The draft Measures for the Security Assessment of Personal Information and Critical Data Leaving the Country (“the Measures”), released on April 11, 2017, appeared to extend data localization requirements to “network operators” in addition to CII operators. Since an extremely wide swathe of companies could be considered “network operators” with the broad definition used in the Measures, the CAC’s confirmation that the data localization requirements only apply to CII operators is a relief for foreign companies who may have been affected.
It should be noted that this clarification appeared in a Q&A posted by the CAC, but does not constitute an official amendment to the Law or the Measures. As such, those who could be considered network operators should await further official updates and announcements before making a final determination about whether or not they might be affected by the data localization provisions.
Although the CAC responded to the confusion surrounding network operators, it did not narrow the vague definition of CII operator. According to the Law, CII operators are entities providing services that, if lost or damaged, could endanger China’s national security, economy, or public interest.
Examples provided in the Law include public communications and information services, energy, transportation, water conservancy, finance, public services, and e-government, among others. The State Council will release measures to further define CII operators at a later date.
“Important data” and “personal information” clarified
The CAC clarified that “important data” will be assessed as data important from the perspective of the state, rather than the perspective of a company or individual.
In the draft Guidelines for Cross-border Transfer Security Assessment released on May 27, 2017, “important data” is broadly defined as data that can “influence or harm the government, state, military, economy, culture, society, technology, information… and other national security matters.” Relevant bureaus are required to further clarify the specifics of what is “important data” within its industry.
The expansiveness of this definition, though slightly more detailed than before, does little to allay fears over government access to critical information, such as propriety data and source code, since it leaves considerable room for the government to define “important data”.
The revised draft Measures also clarified that “personal information” can be sent outside of China with implied consent, such as by sending an email abroad. Previously, it was unclear whether express consent to export personal data abroad would be needed.
Proactive compliance recommended
Although businesses have until the end of 2018 to comply with the data localization requirements, and many supporting regulations and guidelines have yet to be finalized or issued, it is recommended that companies proactively take steps to review their exposure to the Law.
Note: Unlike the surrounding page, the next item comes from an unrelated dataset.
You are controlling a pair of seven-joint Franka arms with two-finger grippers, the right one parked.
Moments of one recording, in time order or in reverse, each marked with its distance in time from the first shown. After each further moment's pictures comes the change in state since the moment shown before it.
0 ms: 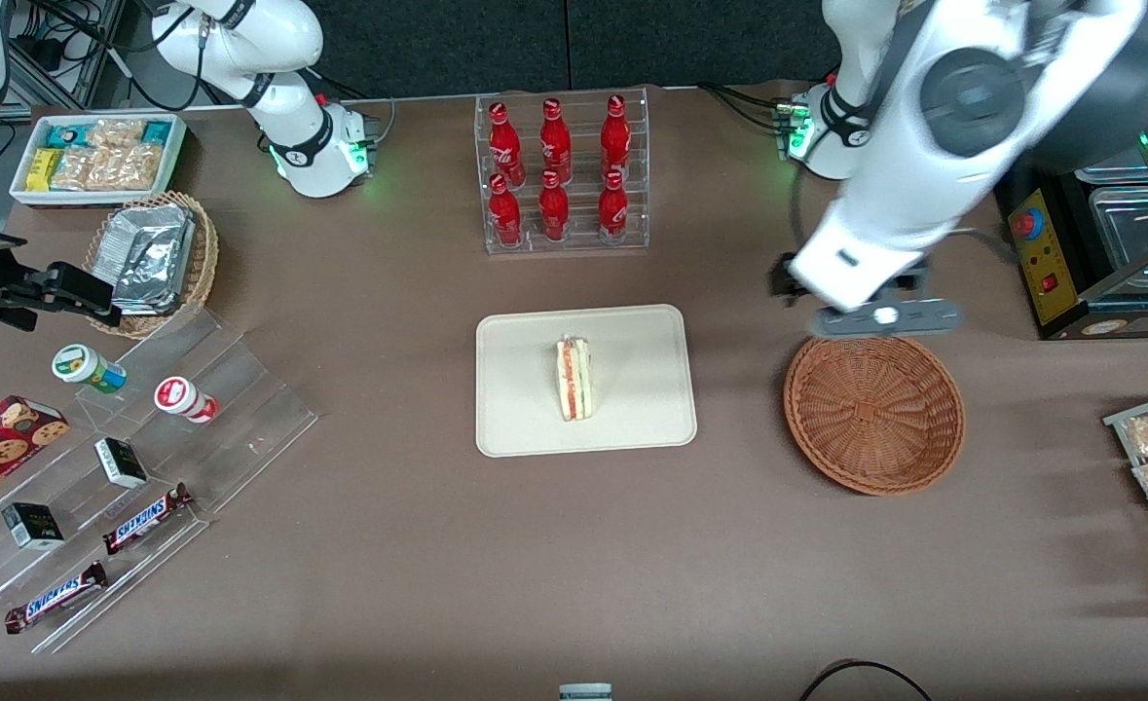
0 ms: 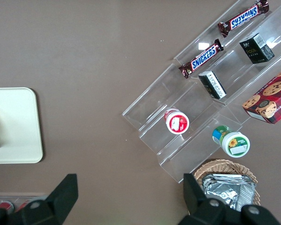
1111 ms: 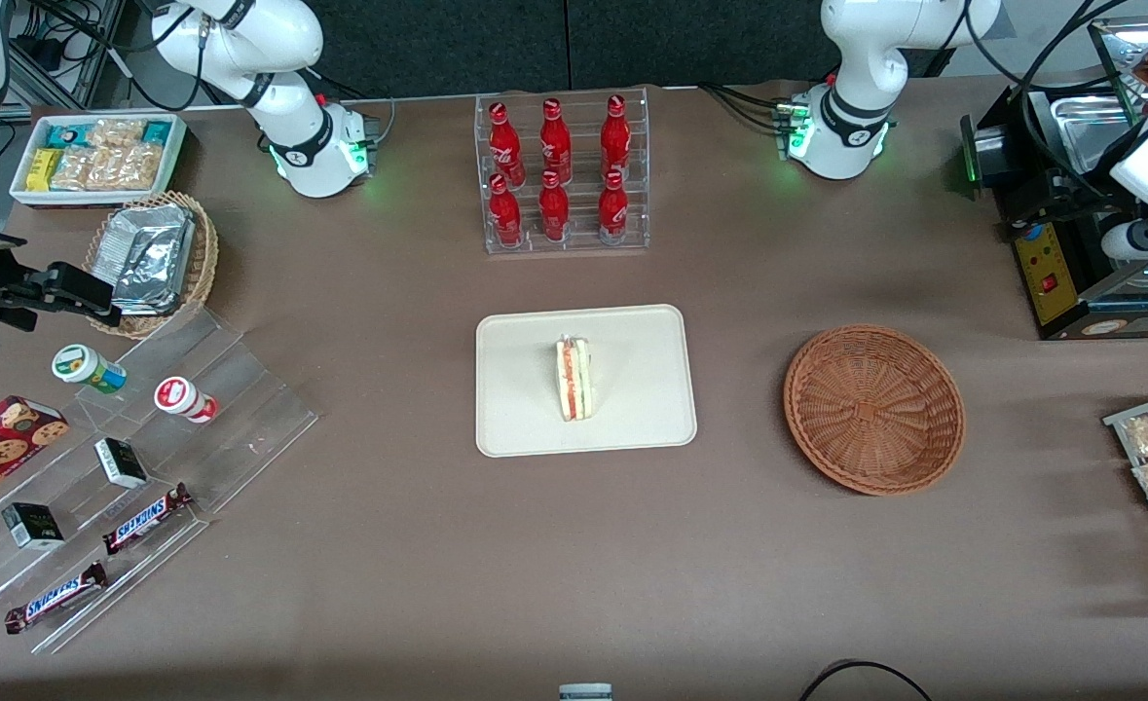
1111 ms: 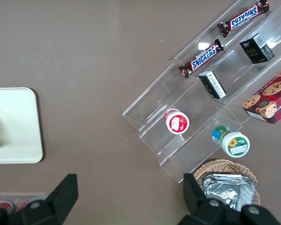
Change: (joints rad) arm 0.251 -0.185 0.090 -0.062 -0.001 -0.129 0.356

The CAC recently shut down dozens of celebrity news and gossip accounts on Chinese platforms, such as Sina Weibo, WeChat, NetEase, and Baidu, citing privacy provisions included in the new Law as the basis. Further, the Central Commission for Discipline Inspection criticized the CAC soon after the Law came into effect, stating that it had “for a period not carried out general secretary Xi Jinping’s important instructions and requirements resolutely and promptly enough.”
As CAC regulators have already taken steps to enforce the Law, and may be under pressure from higher authorities to swiftly enact them, companies are advised to take proactive steps to comply. Although many of the exact steps to take are unclear thanks to the Law’s ambiguity, a proactive approach demonstrates a willingness to comply with regulators.
In the meantime, businesses with operations and customers in China are advised to monitor for further clarifications and supporting measures to the Law.